Transcribe all of the records precisely as they are presented.

Items listed in a dataset:
--- START ---

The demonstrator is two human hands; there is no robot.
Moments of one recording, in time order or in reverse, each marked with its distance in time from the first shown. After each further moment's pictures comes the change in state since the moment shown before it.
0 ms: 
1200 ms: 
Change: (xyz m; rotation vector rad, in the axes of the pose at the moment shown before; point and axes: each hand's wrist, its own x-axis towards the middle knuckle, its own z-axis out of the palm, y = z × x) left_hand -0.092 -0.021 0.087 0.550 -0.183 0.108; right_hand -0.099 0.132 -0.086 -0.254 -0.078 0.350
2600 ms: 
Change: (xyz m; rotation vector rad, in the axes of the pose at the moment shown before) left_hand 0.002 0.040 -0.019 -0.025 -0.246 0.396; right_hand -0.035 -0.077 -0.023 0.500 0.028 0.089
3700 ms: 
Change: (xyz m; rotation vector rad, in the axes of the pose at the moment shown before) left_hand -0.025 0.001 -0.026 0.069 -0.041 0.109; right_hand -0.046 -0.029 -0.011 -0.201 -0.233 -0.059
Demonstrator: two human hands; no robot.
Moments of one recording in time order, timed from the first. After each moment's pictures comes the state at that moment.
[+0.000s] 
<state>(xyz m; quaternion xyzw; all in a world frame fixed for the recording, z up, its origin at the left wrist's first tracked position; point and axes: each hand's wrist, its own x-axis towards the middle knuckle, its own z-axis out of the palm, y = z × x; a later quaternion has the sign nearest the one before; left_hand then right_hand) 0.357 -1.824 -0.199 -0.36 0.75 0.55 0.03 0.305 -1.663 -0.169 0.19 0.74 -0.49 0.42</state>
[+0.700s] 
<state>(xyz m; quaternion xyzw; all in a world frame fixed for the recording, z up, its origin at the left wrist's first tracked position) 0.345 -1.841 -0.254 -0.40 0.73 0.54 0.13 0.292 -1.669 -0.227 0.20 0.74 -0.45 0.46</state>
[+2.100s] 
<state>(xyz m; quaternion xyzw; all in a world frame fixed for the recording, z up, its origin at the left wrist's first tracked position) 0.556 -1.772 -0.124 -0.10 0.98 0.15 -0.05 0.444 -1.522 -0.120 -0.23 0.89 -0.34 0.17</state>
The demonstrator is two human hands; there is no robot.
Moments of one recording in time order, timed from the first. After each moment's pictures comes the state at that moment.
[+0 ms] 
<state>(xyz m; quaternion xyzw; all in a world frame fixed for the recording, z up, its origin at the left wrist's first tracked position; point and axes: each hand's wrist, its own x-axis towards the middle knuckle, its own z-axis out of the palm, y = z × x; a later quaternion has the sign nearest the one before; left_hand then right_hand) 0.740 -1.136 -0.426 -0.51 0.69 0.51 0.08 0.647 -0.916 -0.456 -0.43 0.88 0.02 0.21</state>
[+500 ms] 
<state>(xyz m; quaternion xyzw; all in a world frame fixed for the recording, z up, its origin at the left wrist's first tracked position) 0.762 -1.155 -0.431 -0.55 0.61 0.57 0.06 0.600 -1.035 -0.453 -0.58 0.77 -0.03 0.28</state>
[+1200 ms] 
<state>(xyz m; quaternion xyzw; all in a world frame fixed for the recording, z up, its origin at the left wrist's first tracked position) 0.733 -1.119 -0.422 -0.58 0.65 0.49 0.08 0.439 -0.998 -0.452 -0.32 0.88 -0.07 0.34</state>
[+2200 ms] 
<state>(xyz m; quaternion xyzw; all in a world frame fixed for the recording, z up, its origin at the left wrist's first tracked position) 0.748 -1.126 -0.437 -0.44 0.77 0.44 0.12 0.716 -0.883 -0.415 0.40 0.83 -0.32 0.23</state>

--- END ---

**YOUR RESPONSE:**
The demonstrator is two human hands; there is no robot.
Moments of one recording, in time order or in reverse, each marked with its distance in time from the first shown. After each further moment's pictures comes the change in state since the moment shown before it.
0 ms: 
1200 ms: 
Change: (xyz m; rotation vector rad, in the axes of the pose at the moment shown before; point and axes: each hand's wrist, its own x-axis towards the middle knuckle, its own z-axis out of the palm, y = z × x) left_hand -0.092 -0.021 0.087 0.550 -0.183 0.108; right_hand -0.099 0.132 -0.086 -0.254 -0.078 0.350
2600 ms: 
Change: (xyz m; rotation vector rad, in the axes of the pose at the moment shown before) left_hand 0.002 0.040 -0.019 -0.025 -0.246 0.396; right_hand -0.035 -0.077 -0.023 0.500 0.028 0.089
3700 ms: 
Change: (xyz m; rotation vector rad, in the axes of the pose at the moment shown before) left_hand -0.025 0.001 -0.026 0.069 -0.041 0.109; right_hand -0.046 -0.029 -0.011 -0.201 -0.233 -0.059
Demonstrator: two human hands; no robot.
Moments of one recording in time order, timed from the first. After each moment's pictures comes the state at that moment.
[+0.000s] 
<state>(xyz m; quaternion xyzw; all in a world frame fixed for the recording, z up, its origin at the left wrist's first tracked position; point and axes: each hand's wrist, its own x-axis towards the middle knuckle, its own z-axis out of the palm, y = z × x; a later quaternion has the sign nearest the one before; left_hand then right_hand) 0.357 -1.824 -0.199 -0.36 0.75 0.55 0.03 0.305 -1.663 -0.169 0.19 0.74 -0.49 0.42</state>
[+0.700s] 
<state>(xyz m; quaternion xyzw; all in a world frame fixed for the recording, z up, its origin at the left wrist's first tracked position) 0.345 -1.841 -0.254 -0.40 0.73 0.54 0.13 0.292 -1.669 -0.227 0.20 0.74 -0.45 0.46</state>
[+2.100s] 
<state>(xyz m; quaternion xyzw; all in a world frame fixed for the recording, z up, its origin at the left wrist's first tracked position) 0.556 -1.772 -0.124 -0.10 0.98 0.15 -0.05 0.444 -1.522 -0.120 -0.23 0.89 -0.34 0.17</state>
The demonstrator is two human hands; there is no robot.
Moments of one recording in time order, timed from the first. After each moment's pictures comes the state at that moment.
[+0 ms] 
<state>(xyz m; quaternion xyzw; all in a world frame fixed for the recording, z up, its origin at the left wrist's first tracked position; point and axes: each hand's wrist, its own x-axis towards the middle knuckle, its own z-axis out of the palm, y = z × x; a later quaternion has the sign nearest the one before; left_hand then right_hand) 0.740 -1.136 -0.426 -0.51 0.69 0.51 0.08 0.647 -0.916 -0.456 -0.43 0.88 0.02 0.21</state>
[+500 ms] 
<state>(xyz m; quaternion xyzw; all in a world frame fixed for the recording, z up, its origin at the left wrist's first tracked position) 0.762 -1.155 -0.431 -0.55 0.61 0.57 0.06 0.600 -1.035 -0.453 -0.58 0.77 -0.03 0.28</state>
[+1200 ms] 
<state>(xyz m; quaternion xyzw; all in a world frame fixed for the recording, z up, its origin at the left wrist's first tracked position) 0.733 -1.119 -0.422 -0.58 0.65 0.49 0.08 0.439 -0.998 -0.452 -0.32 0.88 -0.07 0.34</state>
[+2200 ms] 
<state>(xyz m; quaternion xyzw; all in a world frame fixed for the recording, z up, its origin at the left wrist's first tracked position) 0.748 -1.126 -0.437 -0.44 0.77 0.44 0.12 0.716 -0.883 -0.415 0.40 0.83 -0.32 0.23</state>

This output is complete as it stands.